In micro–nano fabrication, overlay errors between different process layers are common, typically ranging from several nanometers to tens of nanometers. To numerically model overlay errors, the effect of misalignment between the upper and lower grating layers on conversion efficiency is calculated. Figure 4e illustrates the lateral offset (d) between the central axes of the gratings within one period. We simulated the reflectance and phase retardation for lateral offsets ranging from 0 to 150 nm and evaluated the corresponding LP-to-RCP conversion efficiency as an example. As shown in Figure 4f, conversion curves of different offsets are almost identical, showing the misalignment-insensitivity of the structure, which significantly reduces fabrication difficulty. This robustness can be understood intuitively from the underlying physics. The proposed structure achieves polarization conversion primarily through two distinct resonant modes separated by a sufficiently large space interval (2 μm), ensuring little near-field influence between each other. The reflectance of each mode depends solely on its respective geometric parameters. The phase difference, meanwhile, stems from both the intrinsic phase response of the resonant modes and the geometric phase introduced by the propagation path difference between them. Crucially, both factors are inherently independent of lateral misalignment between the grating layers. While lateral misalignment robustness is demonstrated, the impact of other fabrication imperfections, such as etch depth variation, sidewall angle, and line-width roughness, constitute an essential area for future investigation as the design progresses towards experimental realization.

3. Conclusions

In summary, we have developed a multifunctional, highly efficient and tunable polarization conversion device. Our design incorporates double-layer gratings that leverage both unidirectional guided resonance (UGR) and guided-mode resonance (GMR). This configuration, combined with a phase-change material, enables flexible control of the phase difference between orthogonal electric field components. This device achieves an impressive conversion efficiency of 99.9% for the transformation from linear to circular polarization with a tunable range of 25 nm (1541.75–1566.75 nm). Additionally, it can also function as a half-wave plate, allowing for the rotation of linear polarization at arbitrary angles.

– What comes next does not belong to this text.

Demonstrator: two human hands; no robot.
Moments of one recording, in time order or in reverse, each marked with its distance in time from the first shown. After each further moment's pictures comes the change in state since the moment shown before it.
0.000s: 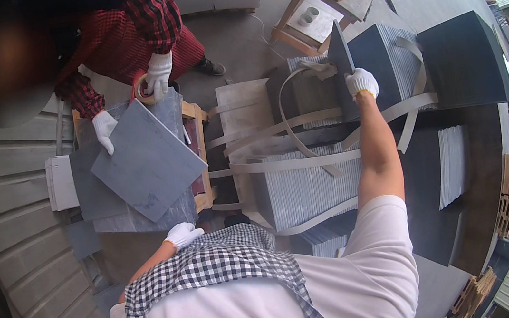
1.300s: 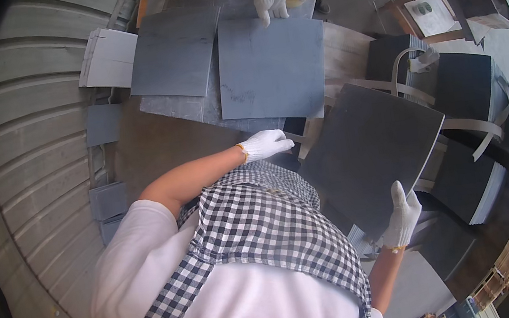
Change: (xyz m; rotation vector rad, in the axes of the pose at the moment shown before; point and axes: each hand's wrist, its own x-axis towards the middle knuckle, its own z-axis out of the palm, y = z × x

Moreover, the structure can serve as a phase-only compensator with a phase shift range of 1.93$\pi$. The device operates effectively within an incident angle range of 8 to 10.4 degrees. The device can also be adapted for visible or mid-infrared wavelengths by adjusting the geometric parameters accordingly. Owing to its multifunctionality and tunability, this high-efficiency polarization conversion device holds significant promise for integrated optics, with potential applications in quantum communication, optical phased-array radars, and photonic-crystal-based surface-emitting lasers.